> [What the task requires]: Leave out the pictures and output exactly the lines below from the one with "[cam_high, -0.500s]" down to the one with "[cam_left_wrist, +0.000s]", both of them included.

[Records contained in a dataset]
*** Block opens ***
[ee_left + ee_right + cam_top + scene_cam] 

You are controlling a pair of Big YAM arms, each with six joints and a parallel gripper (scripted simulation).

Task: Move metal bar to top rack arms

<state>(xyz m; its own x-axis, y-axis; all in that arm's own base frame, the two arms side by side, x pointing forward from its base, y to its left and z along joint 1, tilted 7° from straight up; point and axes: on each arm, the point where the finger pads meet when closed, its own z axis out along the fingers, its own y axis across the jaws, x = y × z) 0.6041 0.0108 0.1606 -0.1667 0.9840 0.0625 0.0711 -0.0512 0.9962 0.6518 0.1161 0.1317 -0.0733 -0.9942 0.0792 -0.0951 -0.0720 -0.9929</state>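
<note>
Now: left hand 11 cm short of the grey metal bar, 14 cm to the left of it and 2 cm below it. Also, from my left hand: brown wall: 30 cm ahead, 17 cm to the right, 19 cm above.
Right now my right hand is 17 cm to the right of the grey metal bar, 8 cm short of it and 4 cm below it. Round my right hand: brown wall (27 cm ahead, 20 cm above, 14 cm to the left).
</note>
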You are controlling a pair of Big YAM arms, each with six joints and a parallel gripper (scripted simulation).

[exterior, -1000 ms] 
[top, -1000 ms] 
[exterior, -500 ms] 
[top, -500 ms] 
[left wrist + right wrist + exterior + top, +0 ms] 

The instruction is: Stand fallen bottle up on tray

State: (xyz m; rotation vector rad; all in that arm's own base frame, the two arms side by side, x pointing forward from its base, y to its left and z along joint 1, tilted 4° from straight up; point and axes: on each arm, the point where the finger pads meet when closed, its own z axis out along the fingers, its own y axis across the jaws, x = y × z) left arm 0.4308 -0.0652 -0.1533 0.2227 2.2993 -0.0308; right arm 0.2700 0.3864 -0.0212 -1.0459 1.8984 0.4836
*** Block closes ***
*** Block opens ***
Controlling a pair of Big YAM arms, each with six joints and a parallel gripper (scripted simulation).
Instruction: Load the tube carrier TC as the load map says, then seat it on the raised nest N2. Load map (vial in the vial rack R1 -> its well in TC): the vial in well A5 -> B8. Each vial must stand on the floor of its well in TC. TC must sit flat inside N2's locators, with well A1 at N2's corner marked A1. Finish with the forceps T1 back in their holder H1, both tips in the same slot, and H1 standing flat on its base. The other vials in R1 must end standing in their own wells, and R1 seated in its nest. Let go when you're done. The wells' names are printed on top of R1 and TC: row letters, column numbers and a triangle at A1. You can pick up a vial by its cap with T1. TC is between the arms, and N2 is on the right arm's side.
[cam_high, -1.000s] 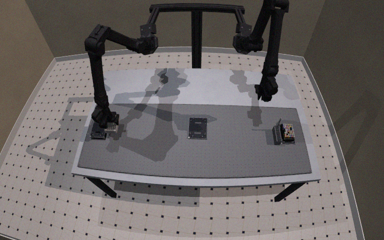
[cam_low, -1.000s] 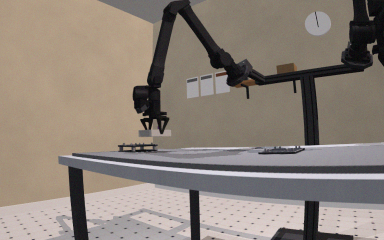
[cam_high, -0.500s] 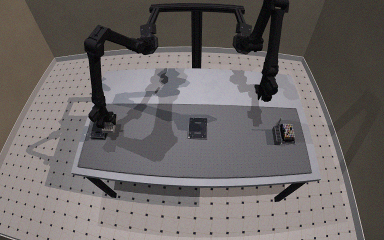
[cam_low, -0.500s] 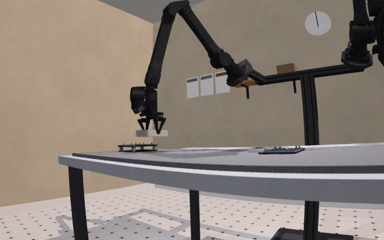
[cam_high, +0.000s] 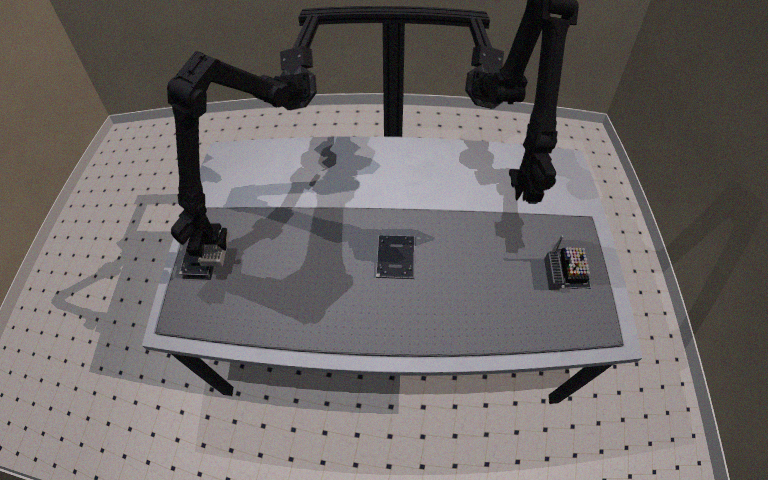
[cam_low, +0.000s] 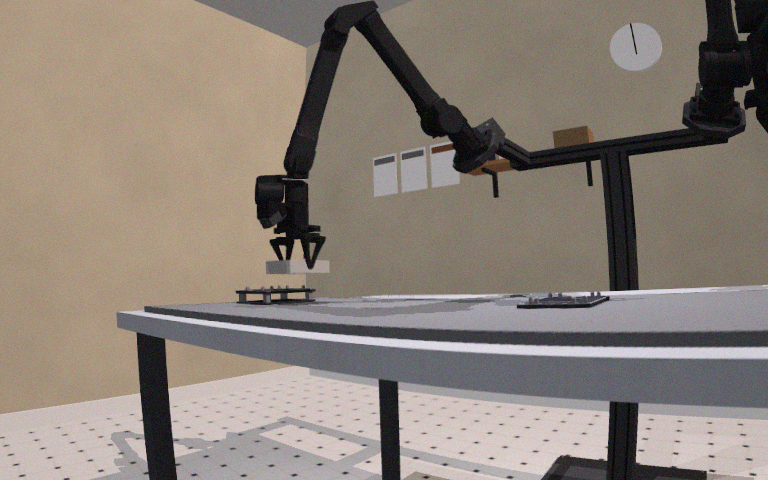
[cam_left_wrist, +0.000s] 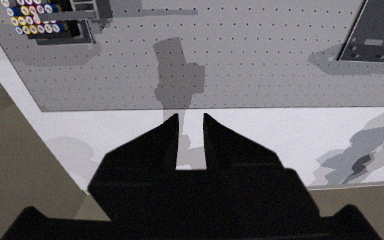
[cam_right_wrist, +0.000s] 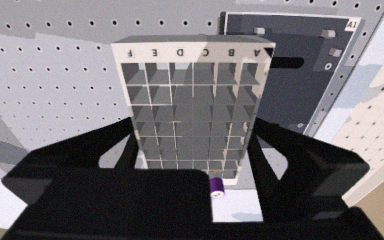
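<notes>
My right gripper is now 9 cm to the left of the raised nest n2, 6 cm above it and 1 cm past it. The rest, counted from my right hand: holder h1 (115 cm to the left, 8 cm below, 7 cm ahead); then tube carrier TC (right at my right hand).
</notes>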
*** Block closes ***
> [Response for this exercise]:
[cam_high, -0.500s] 
[cam_low, -0.500s] 
[cam_high, +0.000s] 
[cam_low, +0.000s] 
[cam_left_wrist, +0.000s] 

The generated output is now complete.